Recently, I'm learning $F$-algebra.
In wikipedia, it says that
If $C$ is a category, and $F: C → C$ is an endofunctor of $C$, then an $F$-algebra is a tuple $(A, α)$, where $A$ is an object of $C$ and $α$ is a $C$-morphism $F(A) → A$. The object $A$ is called carrier of the algebra.
A homomorphism from an $F$-algebra $(A, α)$ to an $F$-algebra $(B, β)$ is a $C$-morphism $f: A→ B$ such that $f \circ α = β \circ F(f)$.
The category of $F$-algebras seems to be very similar to some kind of comma category. (One exception is that objects in comma category are triples, but objects in category of $F$-algebras are pairs).
Can I describe category of $F$-algebras by some kind of comma category?
Thanks.
Let $F : \mathscr C \to \mathscr C$ be a functor. The comma category $F \downarrow \mathrm{Id}_{\mathscr C}$ has as objects triples $(A \in \mathscr C, A' \in \mathscr C', \alpha : FA \to A')$ and as morphisms from $(A \in \mathscr C, A' \in \mathscr C', \alpha : FA \to A')$ to $(B \in \mathscr C, B' \in \mathscr C', \beta : FB \to B')$ pairs $(f : A \to B, f' : A' \to B')$ such that the following diagram commutes.
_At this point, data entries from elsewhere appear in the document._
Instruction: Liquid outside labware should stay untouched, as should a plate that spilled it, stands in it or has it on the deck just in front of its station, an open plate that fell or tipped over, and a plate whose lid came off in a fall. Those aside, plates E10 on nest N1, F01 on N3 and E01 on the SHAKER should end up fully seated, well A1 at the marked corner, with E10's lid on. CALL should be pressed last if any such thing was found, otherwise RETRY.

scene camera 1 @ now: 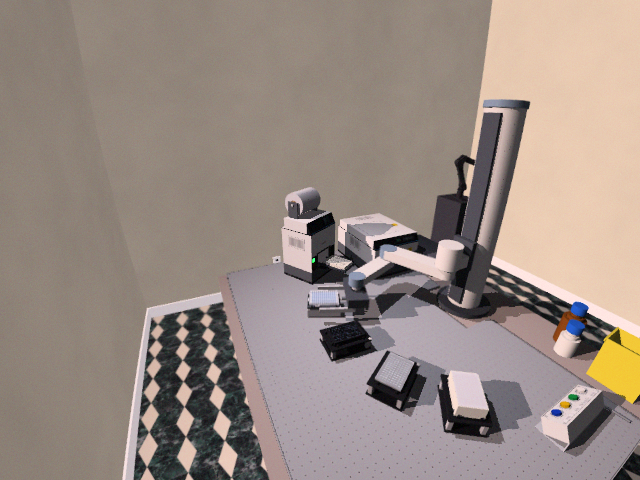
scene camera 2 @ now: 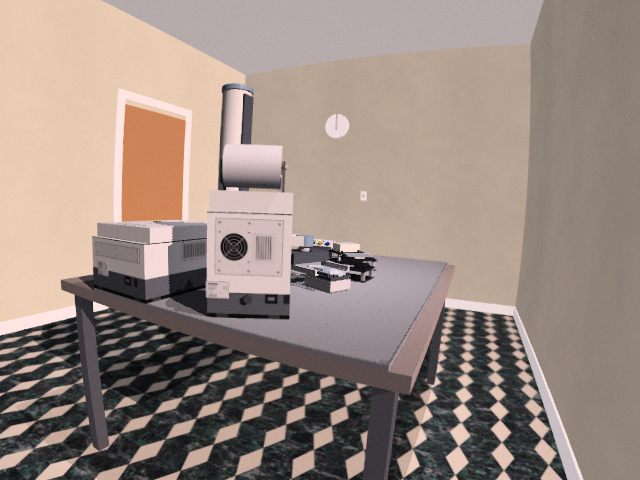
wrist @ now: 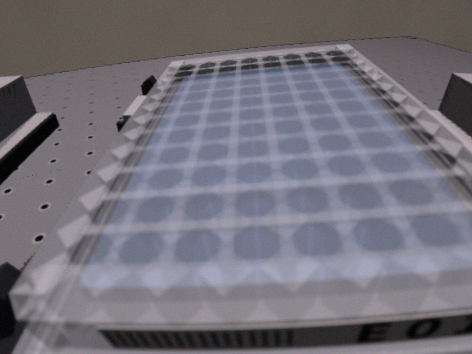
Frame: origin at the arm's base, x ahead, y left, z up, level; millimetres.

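Seen in the pictures: gripper, fingertip midpoint: (scene camera 1: pixel 318 298) (scene camera 2: pixel 333 270) (wrist: pixel 237 95); arm's base at its link origin: (scene camera 1: pixel 462 302).
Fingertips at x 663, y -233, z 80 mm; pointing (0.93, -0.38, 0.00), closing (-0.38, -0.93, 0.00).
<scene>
Pixels of each thing's top centre, then the offset from my fingertips to it. "spot": a spot on its surface instead.
- clear plate at its top centre: (wrist: pixel 270 90) (scene camera 2: pixel 326 267) (scene camera 1: pixel 323 295) dx -26, dy +1, dz +11 mm
- light-grey shaker at a spot on its surface: (scene camera 2: pixel 336 283) spot: dx +33, dy -43, dz -35 mm
- black nest at a spot on its surface: (scene camera 1: pixel 345 341) spot: dx +14, dy +270, dz -9 mm
- grey plate at its top centre: (scene camera 1: pixel 395 369) (scene camera 2: pixel 357 254) dx -62, dy +461, dz +4 mm
- pale plate at its top centre: (scene camera 1: pixel 338 261) dx -197, dy -193, dz +50 mm
- low lidded instrument at its top centre: (scene camera 2: pixel 165 222) (scene camera 1: pixel 376 225) dx -513, dy -317, dz +154 mm
- button box at its top centre: (scene camera 1: pixel 579 402) (scene camera 2: pixel 318 239) dx -453, dy +830, dz +17 mm
- yellow bin at a spot on its surface: (scene camera 1: pixel 617 364) spot: dx -728, dy +829, dz +22 mm
A clear plate (scene camera 1: pixel 324 298) (scene camera 2: pixel 326 270) (wrist: pixel 260 165) with bluish round wells sits on the light-grey shaker (scene camera 1: pixel 321 312) (scene camera 2: pixel 336 283). Its front label reads E01 in the wrist view. It looks level; its marked corner cannot be made out. My gripper (scene camera 1: pixel 325 299) (wrist: pixel 237 95) is open, its fingers apart on both long sides of this plate. A black nest (scene camera 1: pixel 345 341) has a dark top; whether a dark plate is on it is unclear. A grey plate (scene camera 1: pixel 397 370) is on the middle nest, and a tall white one (scene camera 1: pixel 467 393) on the right nest; their labels are unreadable.
A sealer-like device (scene camera 1: pixel 308 248) (scene camera 2: pixel 249 248) with a pale plate (scene camera 1: pixel 339 262) at its front and a low lidded instrument (scene camera 1: pixel 374 235) (scene camera 2: pixel 149 253) stand at the back. A button box (scene camera 1: pixel 571 413), bottles (scene camera 1: pixel 567 339) and a yellow bin (scene camera 1: pixel 617 364) are at the right.
</scene>
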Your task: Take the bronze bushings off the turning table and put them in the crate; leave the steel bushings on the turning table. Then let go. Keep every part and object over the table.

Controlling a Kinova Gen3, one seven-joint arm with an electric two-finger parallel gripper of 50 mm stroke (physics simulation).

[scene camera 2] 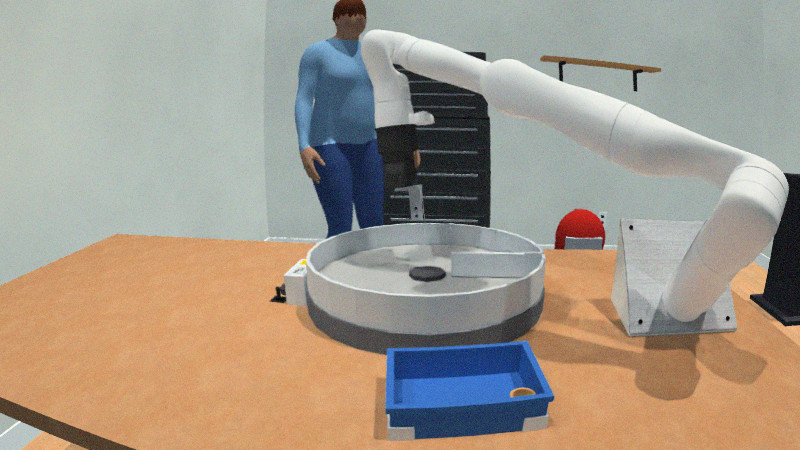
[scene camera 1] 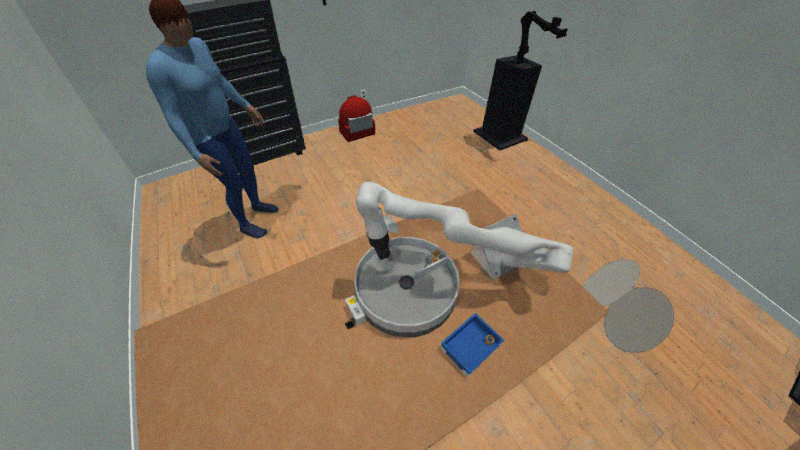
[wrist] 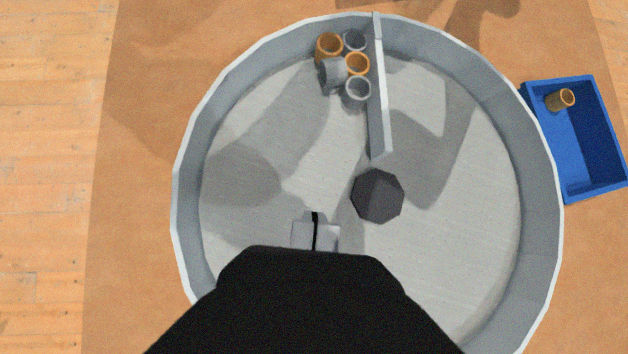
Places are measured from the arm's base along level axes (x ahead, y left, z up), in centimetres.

Here, we see the problem with expressing the category of $F$-algebras as a comma category: to restrict to the subcategory in which $A = A'$ and $B = B'$, we need to be able to choose the two objects from $\mathscr C$ in such a way that one depends on another, but in a comma category the choices are entirely independent. So, despite the seeming similarity between the two constructions, we cannot simply describe the category of $F$-algebras as a comma category.
(We can trivially describe the category of $F$-algebras as a comma category by considering $F\text{-}\mathbf{alg} \to \mathbb 1 \downarrow \mathrm{Id}_{\mathbb 1}$, but not in a way that takes advantage of the seeming similarity.)